Maybe we don’t want to accept that because we have thought for so long that God “spoke,” rather than God “sung.”
There are a lot of things that we just pass by because that’s the way we have always thought they were supposed to be. Like the creation stories. Many of us have been taught that we are all rotten sinners because of “original sin,” the sin that came from Adam and Eve and the eating of the forbidden fruit.
But, as Richard Rohr and many others have told us, “original sin” did not come first. Before all that came the “original blessing.” God creates, and God calls all of creation “good.” Everything, every part of creation, even we ourselves, with all of our self-doubts and self-recriminations about things we have done or not done, even we are part of the “original blessing.” God makes us and calls us “good.”

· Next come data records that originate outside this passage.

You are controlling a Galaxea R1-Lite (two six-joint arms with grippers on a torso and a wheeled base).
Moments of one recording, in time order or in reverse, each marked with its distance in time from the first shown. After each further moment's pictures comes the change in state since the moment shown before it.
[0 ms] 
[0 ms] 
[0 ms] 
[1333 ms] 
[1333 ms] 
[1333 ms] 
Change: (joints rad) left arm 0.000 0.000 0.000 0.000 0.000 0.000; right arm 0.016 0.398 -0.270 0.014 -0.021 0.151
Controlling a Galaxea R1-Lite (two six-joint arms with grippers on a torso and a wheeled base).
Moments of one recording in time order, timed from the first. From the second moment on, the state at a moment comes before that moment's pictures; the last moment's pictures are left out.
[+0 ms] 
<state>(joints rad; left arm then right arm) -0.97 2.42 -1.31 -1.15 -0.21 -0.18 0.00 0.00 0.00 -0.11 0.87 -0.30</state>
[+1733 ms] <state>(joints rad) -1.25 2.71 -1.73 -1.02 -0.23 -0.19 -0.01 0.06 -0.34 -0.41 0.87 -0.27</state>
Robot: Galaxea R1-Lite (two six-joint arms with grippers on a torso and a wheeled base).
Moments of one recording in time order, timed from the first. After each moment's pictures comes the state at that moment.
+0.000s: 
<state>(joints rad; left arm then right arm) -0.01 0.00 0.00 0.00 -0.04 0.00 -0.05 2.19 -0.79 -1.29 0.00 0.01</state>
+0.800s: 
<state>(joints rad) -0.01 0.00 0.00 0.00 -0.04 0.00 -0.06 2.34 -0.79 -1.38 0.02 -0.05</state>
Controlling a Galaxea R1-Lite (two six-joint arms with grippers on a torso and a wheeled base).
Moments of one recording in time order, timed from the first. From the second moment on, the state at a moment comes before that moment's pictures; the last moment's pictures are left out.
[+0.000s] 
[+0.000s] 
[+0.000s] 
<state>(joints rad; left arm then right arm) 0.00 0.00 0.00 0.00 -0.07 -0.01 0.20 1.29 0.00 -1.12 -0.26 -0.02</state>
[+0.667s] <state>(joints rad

It is in the midst of that original blessing that God calls on us to do something — to be a blessing, but that blessing has a special character to it. The words from the 28th verse are:
God blessed them, and God said to them, ‘Be fruitful and multiply, and fill the earth
and subdue it; and have dominion over the fish of the sea and over the birds of the air and over every living thing that moves upon the earth.’
The words “have dominion” mean something else besides the domination and control that we like to attach to them. These words mean something, like caring and nurturing something or someone else. We, as human beings, have been called by God to take care of the earth, to tend to it, to nurture it, to make sure it is treated with respect and honor and, yes, love.
Rather than treating the earth like a garbage dump or one more thing to exploit, our call from the beginning is to respect the earth and care for it; to treat it gently.
Not a bad way to begin the new year.